=== Activity ===
Nothing but the text should be carried over: reproduce all the data exactly and leave out every image.

=== Exercise data ===
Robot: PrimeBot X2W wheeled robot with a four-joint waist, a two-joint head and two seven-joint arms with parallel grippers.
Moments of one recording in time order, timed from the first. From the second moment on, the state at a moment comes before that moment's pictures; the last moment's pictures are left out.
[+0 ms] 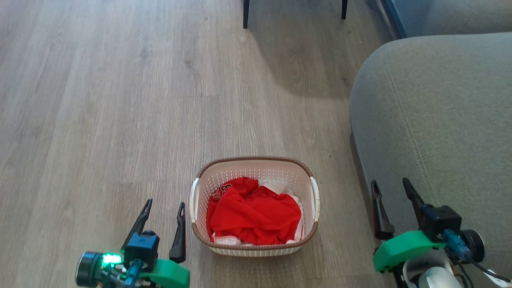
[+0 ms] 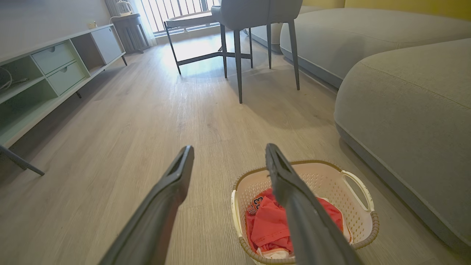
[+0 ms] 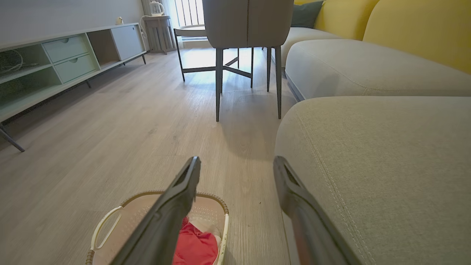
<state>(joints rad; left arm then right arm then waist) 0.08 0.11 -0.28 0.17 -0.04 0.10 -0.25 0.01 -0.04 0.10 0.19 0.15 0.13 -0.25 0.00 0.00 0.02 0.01</state>
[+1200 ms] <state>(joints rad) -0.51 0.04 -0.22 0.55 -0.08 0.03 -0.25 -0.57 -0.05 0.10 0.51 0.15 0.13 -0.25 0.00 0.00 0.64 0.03</state>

=== Response area ===
Robot: PrimeBot X2W wheeled robot with a four-joint waist, a two-joint head and two seven-joint arms with parallel grippers.
Moments of one recording in time order, timed from the first. From the second moment on, the state at a moment comes before that moment's pictures; the last moment's pictures are left out.
[+0 ms] 
[+0 ms] 
[+0 ms] 
<state>(joints rad; left arm then right arm then waist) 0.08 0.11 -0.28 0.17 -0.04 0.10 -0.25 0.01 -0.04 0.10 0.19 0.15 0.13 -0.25 0.00 0.00 0.02 0.01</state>
[+1200 ms] <state>(joints rad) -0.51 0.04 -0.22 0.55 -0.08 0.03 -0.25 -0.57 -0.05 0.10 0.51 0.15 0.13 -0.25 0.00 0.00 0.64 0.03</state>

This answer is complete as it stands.